■ THE TASK: Print the lines that start the entries and continue through the one holding "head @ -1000", please, exactly and with the pictures omitted.

■ Stored items from a collection:
<<<<
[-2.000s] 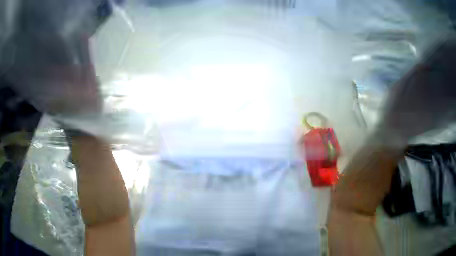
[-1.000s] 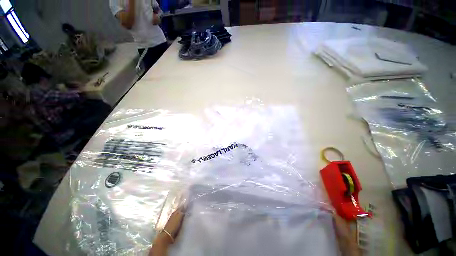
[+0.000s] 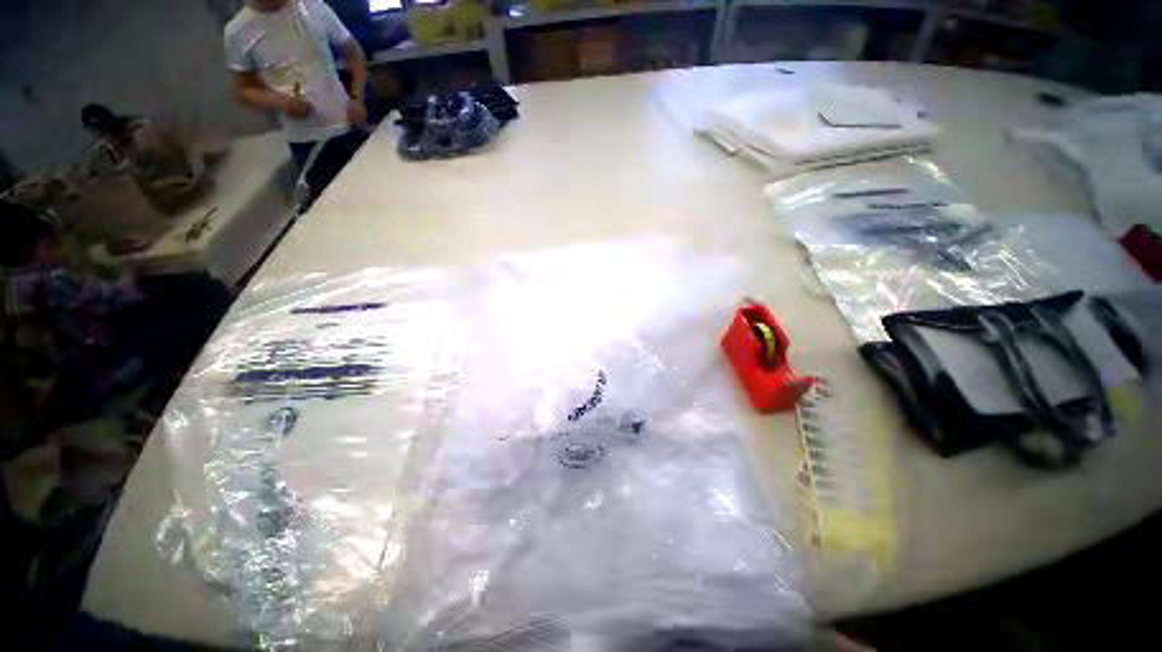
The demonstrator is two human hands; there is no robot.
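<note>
A clear polybag [image 3: 586, 510] with dark print lies in front of me, with something white inside or under it. Its lower end runs out at the bottom edge. A bright glare covers the white sheet [image 3: 612, 287] beyond it. A sliver of skin at the bottom edge, right of the bag, looks like my right hand [image 3: 851, 641]; it is cut off and blurred, so its grip cannot be told. My left hand is not in view.
Printed polybags [image 3: 306, 382] lie left. Right are the red tape dispenser [image 3: 762, 359], barcode stickers [image 3: 841, 490], a black-trimmed handbag [image 3: 988, 369] and another polybag [image 3: 892, 242]. White sheets [image 3: 822, 134] and a dark wrapped bundle [image 3: 449, 121] lie farther back. A person [image 3: 293, 77] stands at back left.
The view has swung right, bringing the whole handbag into view. Both forearms, seen earlier beside the white sheet, have dropped out or nearly out of the frame. The printed bag now lies flatter.
</note>
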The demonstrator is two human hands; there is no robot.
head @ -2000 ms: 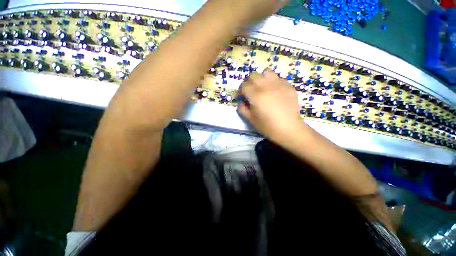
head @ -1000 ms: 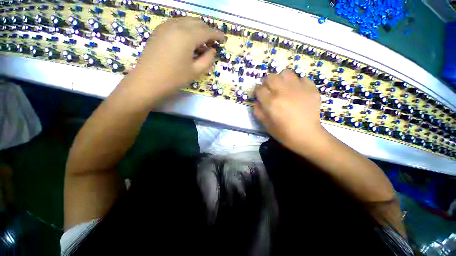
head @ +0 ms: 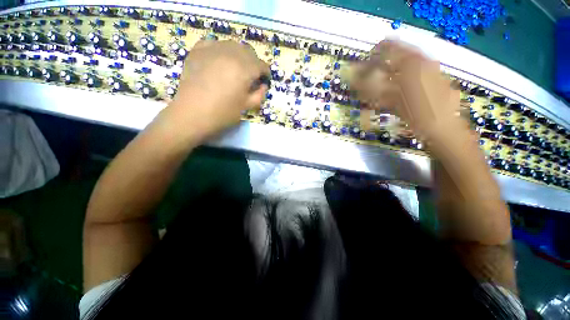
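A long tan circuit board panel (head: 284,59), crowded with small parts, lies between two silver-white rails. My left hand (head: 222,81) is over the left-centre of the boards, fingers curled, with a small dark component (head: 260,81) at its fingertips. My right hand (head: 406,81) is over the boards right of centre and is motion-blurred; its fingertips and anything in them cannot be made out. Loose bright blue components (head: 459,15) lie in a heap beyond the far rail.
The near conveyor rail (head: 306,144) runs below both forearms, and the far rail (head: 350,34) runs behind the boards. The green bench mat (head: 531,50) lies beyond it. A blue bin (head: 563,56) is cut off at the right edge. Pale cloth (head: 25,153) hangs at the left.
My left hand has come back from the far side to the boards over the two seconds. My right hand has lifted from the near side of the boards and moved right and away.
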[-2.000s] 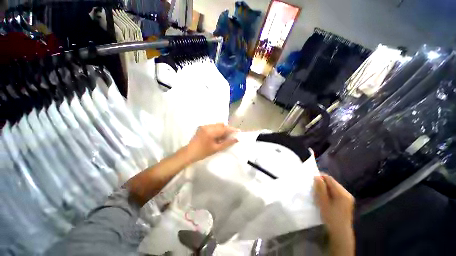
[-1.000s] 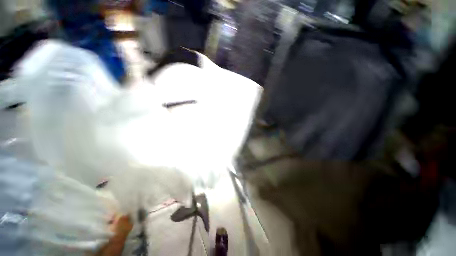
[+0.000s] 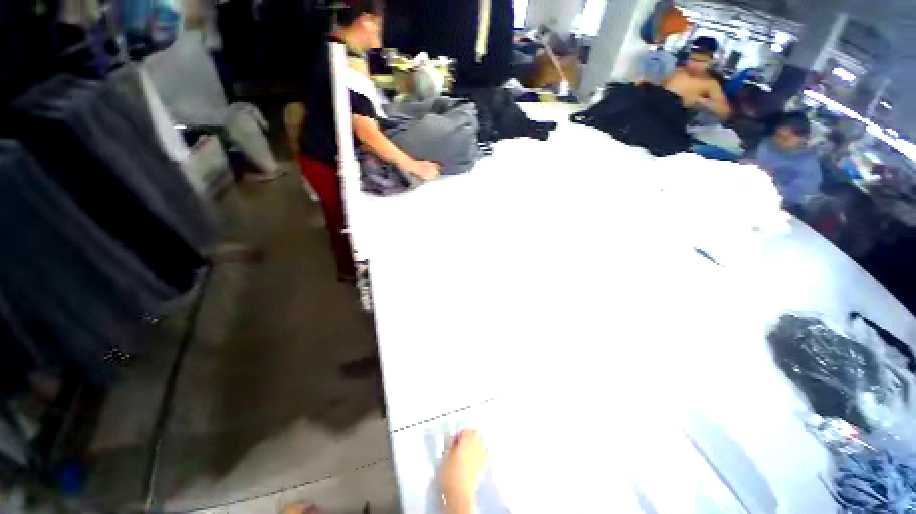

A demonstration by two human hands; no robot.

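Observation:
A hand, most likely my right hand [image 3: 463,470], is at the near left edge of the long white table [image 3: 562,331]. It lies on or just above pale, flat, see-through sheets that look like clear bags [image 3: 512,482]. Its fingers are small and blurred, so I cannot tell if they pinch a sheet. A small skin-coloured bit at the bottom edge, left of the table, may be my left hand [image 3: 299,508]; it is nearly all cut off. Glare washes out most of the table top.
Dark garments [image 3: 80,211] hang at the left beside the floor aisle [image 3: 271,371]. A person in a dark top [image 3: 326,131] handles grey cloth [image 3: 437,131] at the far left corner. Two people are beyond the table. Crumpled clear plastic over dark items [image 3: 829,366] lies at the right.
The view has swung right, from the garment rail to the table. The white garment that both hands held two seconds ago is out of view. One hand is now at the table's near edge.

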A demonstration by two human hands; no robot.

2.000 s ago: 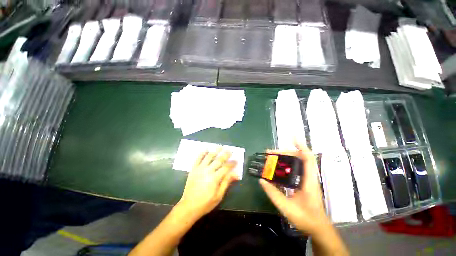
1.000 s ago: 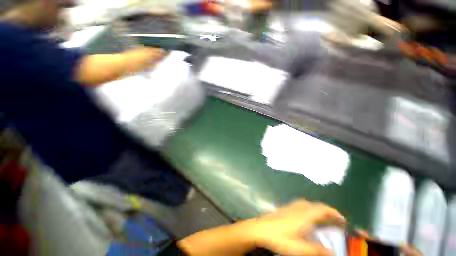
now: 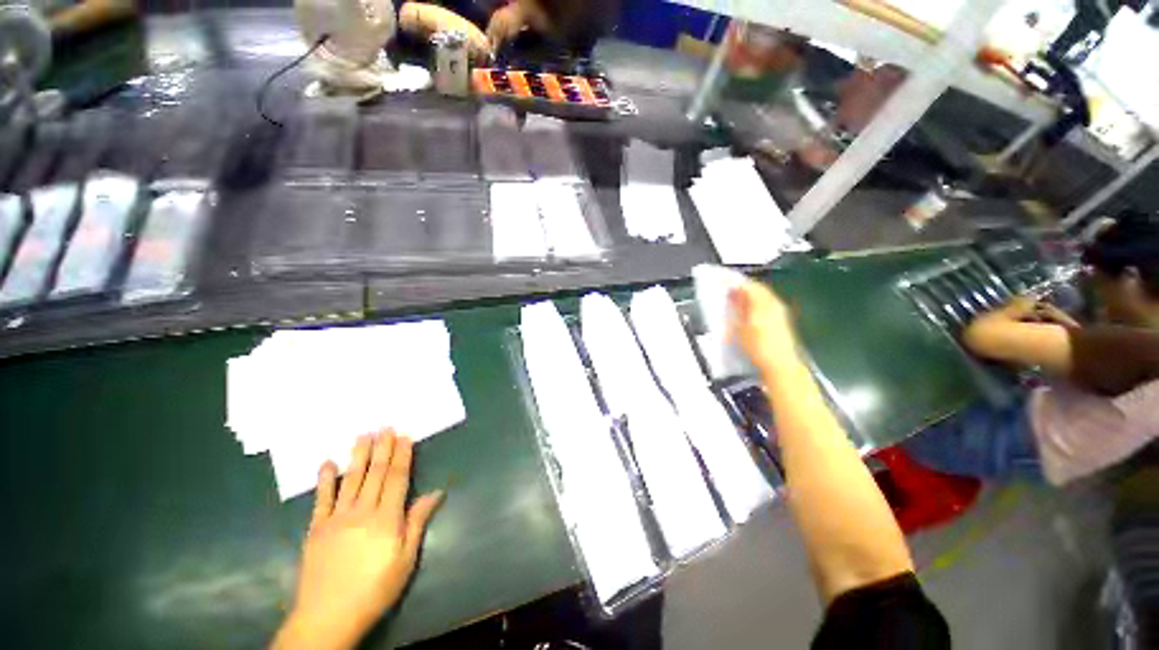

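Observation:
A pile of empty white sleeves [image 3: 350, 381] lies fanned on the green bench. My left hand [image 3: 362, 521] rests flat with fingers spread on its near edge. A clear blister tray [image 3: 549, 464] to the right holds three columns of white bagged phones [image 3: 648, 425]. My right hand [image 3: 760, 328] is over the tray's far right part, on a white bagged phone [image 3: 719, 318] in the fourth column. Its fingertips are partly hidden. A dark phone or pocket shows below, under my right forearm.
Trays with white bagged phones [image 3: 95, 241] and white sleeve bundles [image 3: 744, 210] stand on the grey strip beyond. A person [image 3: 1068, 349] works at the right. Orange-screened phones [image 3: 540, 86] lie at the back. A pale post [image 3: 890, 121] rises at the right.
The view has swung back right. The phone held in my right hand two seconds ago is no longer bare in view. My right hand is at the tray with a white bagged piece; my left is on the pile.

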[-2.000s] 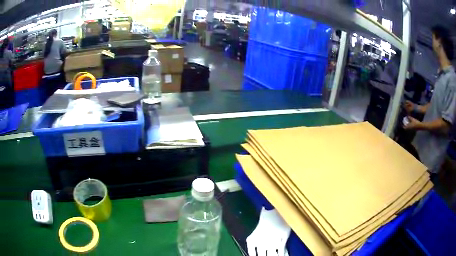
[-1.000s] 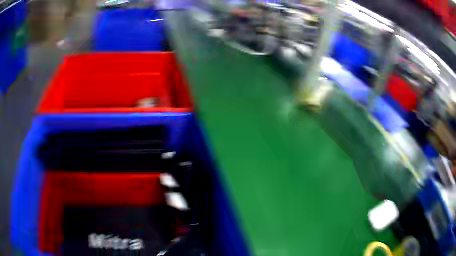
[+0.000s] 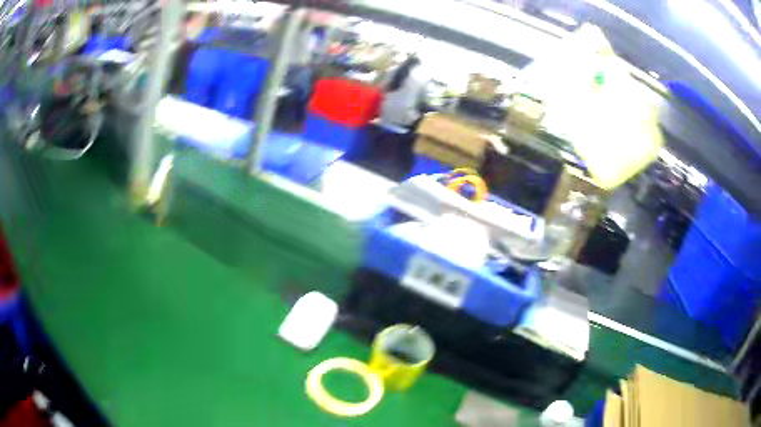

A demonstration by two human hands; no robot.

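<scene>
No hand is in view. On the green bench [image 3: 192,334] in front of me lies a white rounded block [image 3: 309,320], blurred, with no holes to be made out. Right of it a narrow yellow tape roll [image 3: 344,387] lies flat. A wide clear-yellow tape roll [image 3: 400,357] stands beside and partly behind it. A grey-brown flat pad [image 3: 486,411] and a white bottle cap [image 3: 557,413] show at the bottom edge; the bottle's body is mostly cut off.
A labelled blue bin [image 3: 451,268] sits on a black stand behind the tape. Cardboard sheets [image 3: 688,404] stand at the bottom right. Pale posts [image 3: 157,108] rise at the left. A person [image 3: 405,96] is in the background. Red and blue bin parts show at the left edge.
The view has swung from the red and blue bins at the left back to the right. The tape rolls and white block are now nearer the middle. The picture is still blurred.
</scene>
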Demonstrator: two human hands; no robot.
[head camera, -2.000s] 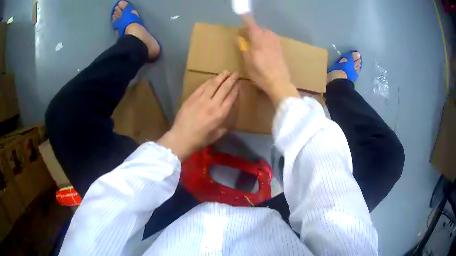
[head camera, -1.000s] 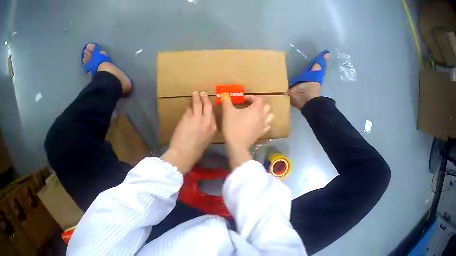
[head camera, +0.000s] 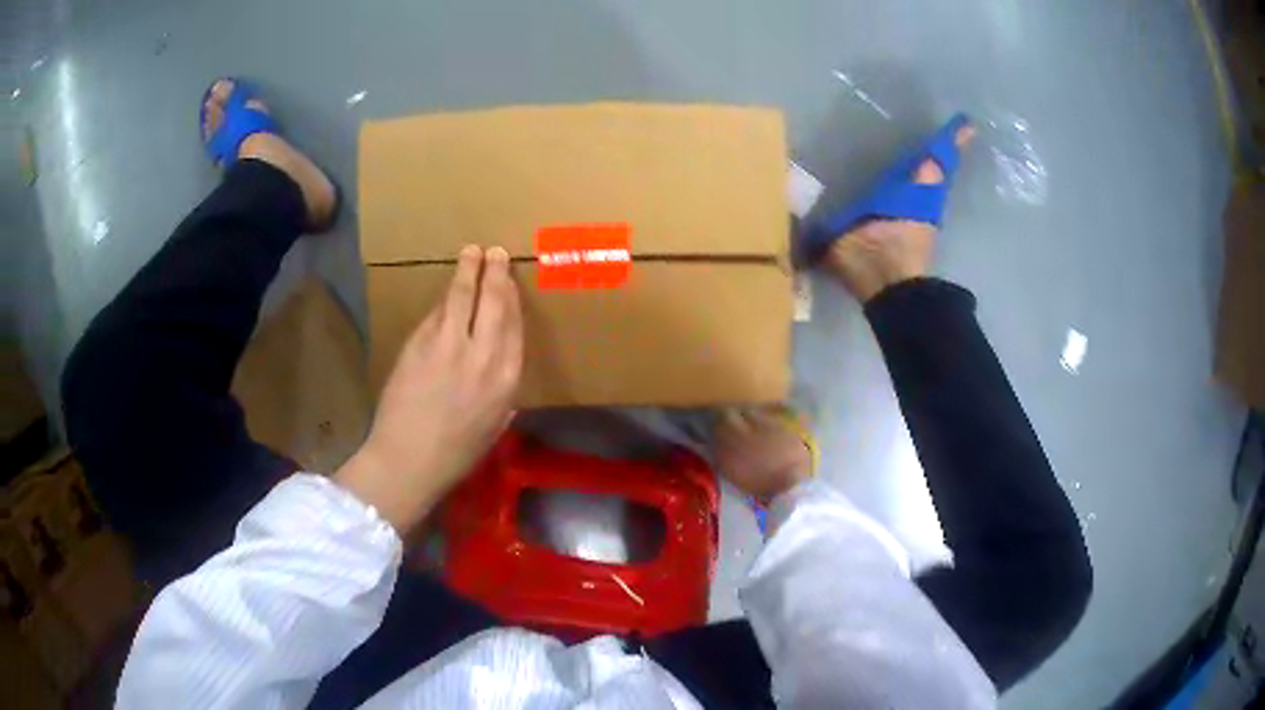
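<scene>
A closed brown carton (head camera: 666, 180) lies between my knees, its centre seam running left to right. A red-orange label (head camera: 583, 257) with white print sits across the seam, near the middle. My left hand (head camera: 458, 361) rests on the near flap, two fingertips on the seam left of the label, and holds nothing. My right hand (head camera: 760, 447) is low, beside the carton's near right corner, over the tape gun. Only a yellow rim of the tape roll (head camera: 810, 441) shows beside the hand; its fingers and any grip are hidden.
A red plastic stool (head camera: 611, 596) is just below the carton. My legs and blue slippers (head camera: 902, 201) flank the carton. Brown cartons (head camera: 63, 569) stand at lower left, with a brown cardboard piece (head camera: 305, 375) by my left leg. Plastic scraps lie on the floor at upper right.
The label, under my right fingers a second ago, is now uncovered on the seam. My right hand has moved down and right onto the tape gun. My left hand stays on the flap.
</scene>
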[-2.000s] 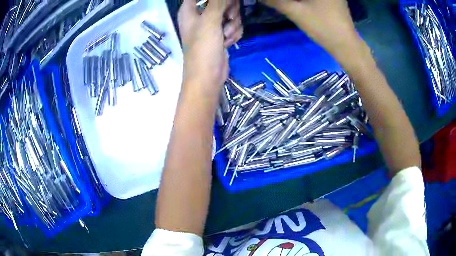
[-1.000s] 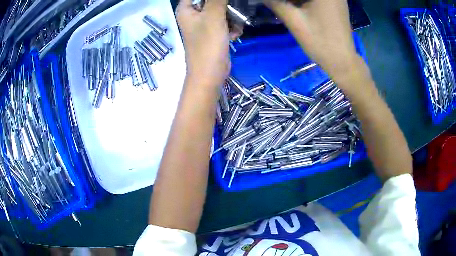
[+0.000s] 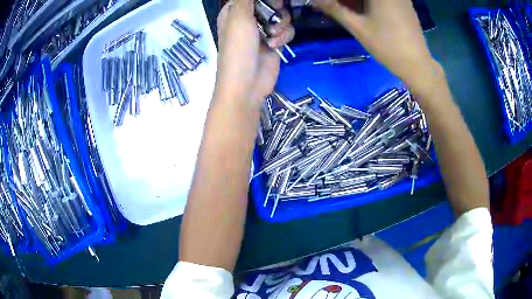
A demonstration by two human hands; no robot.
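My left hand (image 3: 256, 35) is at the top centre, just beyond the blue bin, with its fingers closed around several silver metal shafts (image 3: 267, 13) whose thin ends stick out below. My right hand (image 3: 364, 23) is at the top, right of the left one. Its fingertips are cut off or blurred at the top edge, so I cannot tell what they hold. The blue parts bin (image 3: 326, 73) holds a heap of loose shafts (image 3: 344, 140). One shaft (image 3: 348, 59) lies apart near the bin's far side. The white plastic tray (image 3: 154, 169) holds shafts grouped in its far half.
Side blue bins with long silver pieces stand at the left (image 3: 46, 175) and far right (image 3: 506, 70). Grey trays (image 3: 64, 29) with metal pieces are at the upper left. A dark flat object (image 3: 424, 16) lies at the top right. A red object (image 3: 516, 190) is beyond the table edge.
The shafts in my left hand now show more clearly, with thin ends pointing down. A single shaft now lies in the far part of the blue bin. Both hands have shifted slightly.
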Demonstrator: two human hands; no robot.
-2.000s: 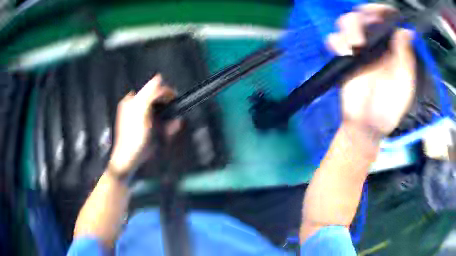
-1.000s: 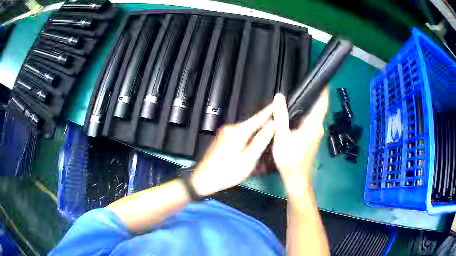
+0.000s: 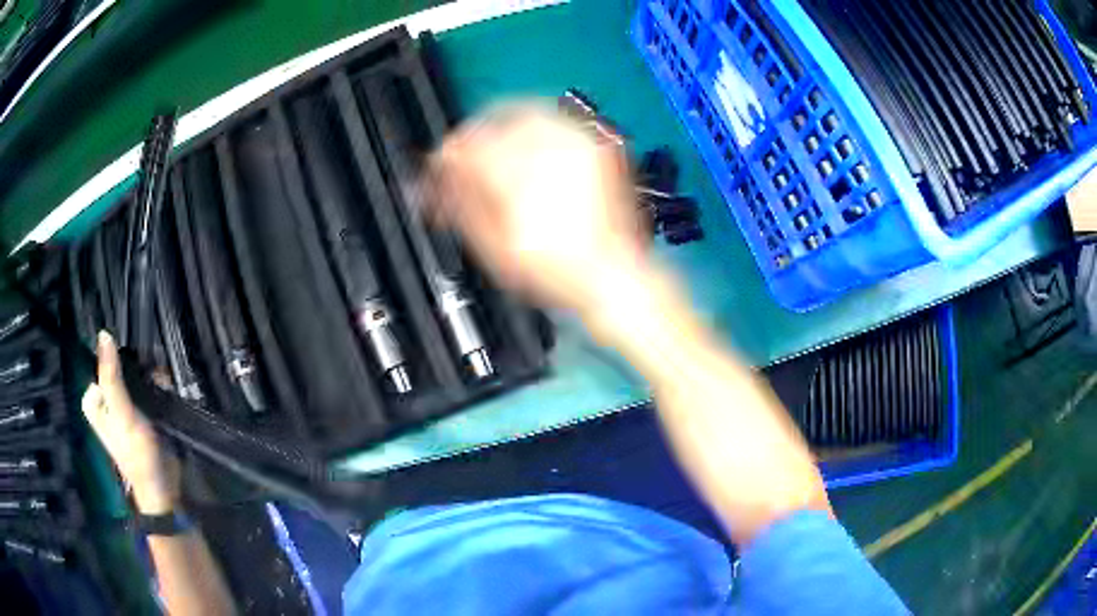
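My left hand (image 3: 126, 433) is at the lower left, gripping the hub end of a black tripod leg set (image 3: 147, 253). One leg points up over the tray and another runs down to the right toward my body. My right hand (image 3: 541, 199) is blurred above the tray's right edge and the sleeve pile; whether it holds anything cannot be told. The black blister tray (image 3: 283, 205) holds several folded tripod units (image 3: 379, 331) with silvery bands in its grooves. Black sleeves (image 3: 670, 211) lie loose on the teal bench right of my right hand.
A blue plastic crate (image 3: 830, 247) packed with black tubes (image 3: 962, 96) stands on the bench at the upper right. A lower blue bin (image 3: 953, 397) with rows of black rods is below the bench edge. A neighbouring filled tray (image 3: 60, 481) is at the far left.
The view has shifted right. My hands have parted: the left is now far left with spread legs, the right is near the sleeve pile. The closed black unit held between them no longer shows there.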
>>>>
■ RESPONSE TO THE EXERCISE:
[-2.000s] 
[-1.000s] 
[+0.000s] 
The demonstrator is two human hands; there is no robot.
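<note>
A clear polybag [image 3: 586, 510] with dark print lies in front of me, with something white inside or under it. Its lower end runs out at the bottom edge. A bright glare covers the white sheet [image 3: 612, 287] beyond it. A sliver of skin at the bottom edge, right of the bag, looks like my right hand [image 3: 851, 641]; it is cut off and blurred, so its grip cannot be told. My left hand is not in view.
Printed polybags [image 3: 306, 382] lie left. Right are the red tape dispenser [image 3: 762, 359], barcode stickers [image 3: 841, 490], a black-trimmed handbag [image 3: 988, 369] and another polybag [image 3: 892, 242]. White sheets [image 3: 822, 134] and a dark wrapped bundle [image 3: 449, 121] lie farther back. A person [image 3: 293, 77] stands at back left.
The view has swung right, bringing the whole handbag into view. Both forearms, seen earlier beside the white sheet, have dropped out or nearly out of the frame. The printed bag now lies flatter.
</note>
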The demonstrator is two human hands; there is no robot.
head @ -2000 ms: 
head @ -1000 ms: 

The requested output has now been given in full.